The problem is, nine weeks earlier I saw many of the same people argue the exact opposite, in writing, at length, and for money.

That’s not right.

Who You Gonna’ Call?

In April the Cloud Security Alliance published The AI Vulnerability Storm: Building a Mythos-ready Security Program, led by Knostic CEO Gadi Evron with Rich Mogull of CSA and Rob T. Lee of SANS. It warned security leaders their ground had moved suddenly and they needed to panic. It named an entire era after one single Anthropic model. It sold readiness, in person, with events booked through June.
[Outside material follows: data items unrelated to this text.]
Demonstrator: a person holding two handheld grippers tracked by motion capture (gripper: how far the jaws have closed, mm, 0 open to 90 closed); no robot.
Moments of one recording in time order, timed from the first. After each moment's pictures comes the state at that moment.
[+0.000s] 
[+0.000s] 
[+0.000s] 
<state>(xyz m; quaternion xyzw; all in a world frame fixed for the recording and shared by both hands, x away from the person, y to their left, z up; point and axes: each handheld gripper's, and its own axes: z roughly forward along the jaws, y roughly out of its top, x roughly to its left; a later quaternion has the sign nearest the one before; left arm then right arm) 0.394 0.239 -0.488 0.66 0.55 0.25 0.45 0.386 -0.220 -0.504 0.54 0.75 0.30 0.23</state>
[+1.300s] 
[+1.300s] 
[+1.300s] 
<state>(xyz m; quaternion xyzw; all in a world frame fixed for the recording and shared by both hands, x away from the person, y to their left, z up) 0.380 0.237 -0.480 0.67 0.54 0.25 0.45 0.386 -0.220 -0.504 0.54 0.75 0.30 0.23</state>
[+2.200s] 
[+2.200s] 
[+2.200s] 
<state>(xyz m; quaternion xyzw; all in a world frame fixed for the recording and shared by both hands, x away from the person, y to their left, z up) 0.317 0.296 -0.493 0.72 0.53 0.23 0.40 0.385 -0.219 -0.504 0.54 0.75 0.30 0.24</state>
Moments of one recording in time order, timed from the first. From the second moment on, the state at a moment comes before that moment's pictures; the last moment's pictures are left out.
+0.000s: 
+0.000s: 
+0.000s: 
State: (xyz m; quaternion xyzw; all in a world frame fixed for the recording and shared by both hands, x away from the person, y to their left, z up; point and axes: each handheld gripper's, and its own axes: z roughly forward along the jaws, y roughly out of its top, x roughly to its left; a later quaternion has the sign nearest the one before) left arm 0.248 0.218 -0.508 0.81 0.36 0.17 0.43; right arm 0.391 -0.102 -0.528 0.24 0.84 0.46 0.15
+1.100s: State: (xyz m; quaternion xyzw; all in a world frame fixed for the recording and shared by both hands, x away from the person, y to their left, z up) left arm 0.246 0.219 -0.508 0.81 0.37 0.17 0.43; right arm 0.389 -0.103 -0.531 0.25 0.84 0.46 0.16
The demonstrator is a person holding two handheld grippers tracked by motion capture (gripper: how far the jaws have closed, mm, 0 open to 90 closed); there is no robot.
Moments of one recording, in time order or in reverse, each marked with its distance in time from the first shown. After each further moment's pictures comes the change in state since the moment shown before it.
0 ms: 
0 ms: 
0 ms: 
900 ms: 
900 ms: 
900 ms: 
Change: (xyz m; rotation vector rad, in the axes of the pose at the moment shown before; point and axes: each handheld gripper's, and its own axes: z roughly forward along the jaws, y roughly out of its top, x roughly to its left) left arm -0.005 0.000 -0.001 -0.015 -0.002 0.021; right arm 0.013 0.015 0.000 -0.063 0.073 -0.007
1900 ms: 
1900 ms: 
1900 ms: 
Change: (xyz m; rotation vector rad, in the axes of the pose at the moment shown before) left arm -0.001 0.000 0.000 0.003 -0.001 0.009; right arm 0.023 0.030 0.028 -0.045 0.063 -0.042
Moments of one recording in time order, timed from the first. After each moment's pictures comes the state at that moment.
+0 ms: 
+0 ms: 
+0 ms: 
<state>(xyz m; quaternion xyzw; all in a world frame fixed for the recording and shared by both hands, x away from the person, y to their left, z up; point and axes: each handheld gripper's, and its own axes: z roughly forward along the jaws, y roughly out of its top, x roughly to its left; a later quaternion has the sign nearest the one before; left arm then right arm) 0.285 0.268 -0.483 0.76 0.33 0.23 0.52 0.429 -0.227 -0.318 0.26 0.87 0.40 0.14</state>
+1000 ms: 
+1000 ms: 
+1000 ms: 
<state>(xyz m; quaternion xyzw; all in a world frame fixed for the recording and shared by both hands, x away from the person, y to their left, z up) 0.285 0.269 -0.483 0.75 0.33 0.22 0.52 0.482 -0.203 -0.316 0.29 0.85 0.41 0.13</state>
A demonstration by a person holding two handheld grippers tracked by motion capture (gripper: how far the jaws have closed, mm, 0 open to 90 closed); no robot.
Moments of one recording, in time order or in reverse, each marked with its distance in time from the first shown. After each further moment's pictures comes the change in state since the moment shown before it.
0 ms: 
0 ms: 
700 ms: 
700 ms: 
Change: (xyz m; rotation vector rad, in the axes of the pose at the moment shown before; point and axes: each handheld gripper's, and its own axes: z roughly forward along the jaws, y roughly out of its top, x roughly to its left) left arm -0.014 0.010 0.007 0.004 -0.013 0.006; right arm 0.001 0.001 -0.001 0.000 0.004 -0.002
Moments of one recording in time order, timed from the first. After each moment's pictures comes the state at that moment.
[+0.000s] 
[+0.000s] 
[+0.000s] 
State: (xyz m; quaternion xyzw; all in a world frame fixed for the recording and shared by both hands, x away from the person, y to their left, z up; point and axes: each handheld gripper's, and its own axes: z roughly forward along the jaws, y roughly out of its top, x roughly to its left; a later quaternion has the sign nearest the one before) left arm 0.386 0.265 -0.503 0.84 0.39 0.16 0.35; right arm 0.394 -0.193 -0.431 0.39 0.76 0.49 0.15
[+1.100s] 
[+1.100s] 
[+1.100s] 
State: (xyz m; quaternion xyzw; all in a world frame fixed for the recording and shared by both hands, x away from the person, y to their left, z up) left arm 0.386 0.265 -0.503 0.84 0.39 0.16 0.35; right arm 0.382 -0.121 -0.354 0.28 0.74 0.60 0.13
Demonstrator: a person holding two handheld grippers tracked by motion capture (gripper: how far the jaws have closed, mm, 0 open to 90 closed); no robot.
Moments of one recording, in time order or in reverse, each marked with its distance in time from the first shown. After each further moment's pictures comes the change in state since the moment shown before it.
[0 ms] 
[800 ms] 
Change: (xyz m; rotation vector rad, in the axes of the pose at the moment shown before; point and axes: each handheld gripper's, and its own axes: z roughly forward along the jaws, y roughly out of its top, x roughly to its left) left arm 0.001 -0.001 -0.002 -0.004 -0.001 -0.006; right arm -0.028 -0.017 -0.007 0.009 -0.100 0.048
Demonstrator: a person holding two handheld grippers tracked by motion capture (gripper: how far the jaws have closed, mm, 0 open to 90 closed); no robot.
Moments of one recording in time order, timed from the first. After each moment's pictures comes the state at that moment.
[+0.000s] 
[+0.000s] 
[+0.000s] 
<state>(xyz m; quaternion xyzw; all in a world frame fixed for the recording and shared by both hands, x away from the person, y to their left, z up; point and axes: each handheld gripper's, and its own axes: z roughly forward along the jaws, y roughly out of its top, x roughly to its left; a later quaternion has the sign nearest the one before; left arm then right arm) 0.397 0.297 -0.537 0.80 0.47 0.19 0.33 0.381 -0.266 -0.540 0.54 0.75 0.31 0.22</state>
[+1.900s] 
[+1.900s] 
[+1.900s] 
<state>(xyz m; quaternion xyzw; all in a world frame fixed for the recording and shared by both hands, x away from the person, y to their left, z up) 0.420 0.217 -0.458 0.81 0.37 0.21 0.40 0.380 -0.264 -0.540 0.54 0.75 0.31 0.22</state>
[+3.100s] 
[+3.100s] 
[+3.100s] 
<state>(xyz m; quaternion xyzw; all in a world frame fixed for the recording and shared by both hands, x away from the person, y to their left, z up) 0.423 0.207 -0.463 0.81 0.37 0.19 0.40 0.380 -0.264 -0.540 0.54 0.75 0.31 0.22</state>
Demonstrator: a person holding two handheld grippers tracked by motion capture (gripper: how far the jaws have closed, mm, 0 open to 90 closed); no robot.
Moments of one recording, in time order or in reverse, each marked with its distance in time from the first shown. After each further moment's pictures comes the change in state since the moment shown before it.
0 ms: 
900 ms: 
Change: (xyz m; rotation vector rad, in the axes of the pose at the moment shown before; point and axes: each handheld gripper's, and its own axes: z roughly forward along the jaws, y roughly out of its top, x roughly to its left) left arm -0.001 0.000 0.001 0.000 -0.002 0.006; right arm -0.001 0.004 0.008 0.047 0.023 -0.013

In June the Free Fable letter told Secretary Lutnick the same capability is nothing more than commodity, replicable on GPT-5.5, Opus, Sonnet, and Kimi 2.7. Basically anything. And that the research that triggered this new ban was defensive all along.

Four Horsemen of AI-pocalypse

Looking at the list, I see four people signed both. Gadi Evron, who led the April paper. Rich Mogull, who co-wrote it. Katie Moussouris and Joshua Saxe, who contributed to it. Two documents, two months, two opposite arguments, same four names on each.

Table Time

What Is Our Industry Doing?

Nothing about the capability changed between April and June. The model is the same model. The code-review behavior the letter now calls defensive is the same behavior the April paper filed under “AI-driven offense is the new baseline“. Being accurate should be the goal, not picking a side based on payoff.

In April, the threat was called large and in charge, because that sells a Mythos-ready program, SANS seats, and the consulting that follows a board briefing. Evron sells a posture product. He needs a monster to sell his monster services.

In June, the threat was completely drained, because a small threat becomes more important given an export control that pulls the model out of vendors’ hands and freezes a market.

From large to small, depending on whatever helps them sell, sell, sell.

Somebody Isn’t There

Notably, I was disappointed to see people sign on in April. More than 250 CISOs redlined the April paper live, by its own account. A campaign that broad, assembled that fast, around one vendor’s model, is its own kind of question we should be asking. The heavy promotion and pressure to be in the room when the industry vendors decide what to panic about was a bit too on the nose.

Look now at Jen Easterly, former director of CISA. And Rob Joyce, former cyber chief at NSA. And Chris Inglis, former National Cyber Director. And Bruce Schneier. And Rob T. Lee of SANS. All of them lent the April paper its gravity with their reputation. I mention it because none of them, so far, have put their name to the June lobby letter. Signing it contradicts their April selves. So perhaps it’s notable that these names of institutional capital still anchor to the initial FUD. I mean, of those who built the April alarmist framing, only commercial names have crossed over to sign the new letter.

I know some will say that their April paper hedged, that Mythos wasn’t really about one model and that the capability predated Mythos. Ok, but that’s misleading. The paper mentioned one vendor and one vendor only repeatedly, page after page. So the advice to “prepare for a real and spreading capability” is defensible, except “do not export-control one vendor of it” goes back to the same sole vendor that the April report hammered on too.

And while such hedging and liability vagueness could cover a general threat of AI, it does not cover the very obvious recategorization going on. In April the capability was offense, the new baseline of attack. In June it was a defensive code check that should not count as offensive. The same people flipped 180 on capability claims, based on what? Export control?

I have written that the ban itself is incoherent, an export control on a Tier 1 interaction over a capability Anthropic files under Tier 2. Now, I’m writing that the letter answering it is incoherent as a reflection.

The lobby letter is proof the April campaign was wrong, but it doesn’t land as a mea culpa among those running both. If the letter is to be believed, its signatories can’t be. Two incoherences are being pointed at each other, as if the public would want a coin-operated flip-flop laundry to lead America’s security industry.